§ **Exercise goal**: Scan the listing beneath this sentence. Report each line with the word "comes".

§ **Source material**:
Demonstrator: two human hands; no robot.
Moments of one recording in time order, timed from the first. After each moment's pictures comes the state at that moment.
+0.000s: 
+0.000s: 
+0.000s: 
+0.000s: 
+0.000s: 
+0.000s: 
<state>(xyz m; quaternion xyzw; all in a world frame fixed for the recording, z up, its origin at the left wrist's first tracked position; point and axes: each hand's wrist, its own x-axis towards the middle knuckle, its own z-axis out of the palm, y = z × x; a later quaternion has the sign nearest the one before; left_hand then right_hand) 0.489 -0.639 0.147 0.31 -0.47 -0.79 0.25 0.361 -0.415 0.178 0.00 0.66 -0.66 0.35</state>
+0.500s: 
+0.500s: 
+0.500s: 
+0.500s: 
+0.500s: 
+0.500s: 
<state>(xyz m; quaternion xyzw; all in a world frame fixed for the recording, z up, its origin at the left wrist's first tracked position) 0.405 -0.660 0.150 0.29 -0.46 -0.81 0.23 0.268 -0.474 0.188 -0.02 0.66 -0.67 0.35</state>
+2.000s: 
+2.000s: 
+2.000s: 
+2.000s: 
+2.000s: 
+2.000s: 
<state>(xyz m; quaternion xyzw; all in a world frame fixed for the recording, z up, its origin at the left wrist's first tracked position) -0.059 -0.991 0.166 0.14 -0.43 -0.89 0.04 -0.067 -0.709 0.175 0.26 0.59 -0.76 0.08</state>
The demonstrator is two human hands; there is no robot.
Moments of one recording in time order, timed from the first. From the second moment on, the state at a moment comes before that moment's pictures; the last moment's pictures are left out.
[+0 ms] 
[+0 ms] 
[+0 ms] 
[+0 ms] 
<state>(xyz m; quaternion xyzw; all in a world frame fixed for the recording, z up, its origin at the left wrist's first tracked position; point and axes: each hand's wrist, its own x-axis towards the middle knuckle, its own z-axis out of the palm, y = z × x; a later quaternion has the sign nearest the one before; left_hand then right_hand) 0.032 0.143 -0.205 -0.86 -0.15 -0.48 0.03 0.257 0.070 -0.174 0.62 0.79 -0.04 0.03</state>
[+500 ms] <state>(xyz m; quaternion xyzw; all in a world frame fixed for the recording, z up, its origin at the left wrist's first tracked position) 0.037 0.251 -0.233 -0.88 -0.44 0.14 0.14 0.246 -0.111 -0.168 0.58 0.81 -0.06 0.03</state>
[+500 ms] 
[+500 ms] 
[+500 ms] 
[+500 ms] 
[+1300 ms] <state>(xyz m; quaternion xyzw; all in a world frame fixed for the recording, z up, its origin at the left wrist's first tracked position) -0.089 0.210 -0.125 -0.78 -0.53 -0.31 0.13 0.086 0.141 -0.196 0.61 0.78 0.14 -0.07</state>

§ **Task answer**:
Moments of one recording in time order, timed from the first. After each moment's pictures comes the state at that moment.
Moments of one recording in time order, timed from the first. From the second moment on, the state at a moment comes before that moment's pictures; the last moment's pictures are left out.

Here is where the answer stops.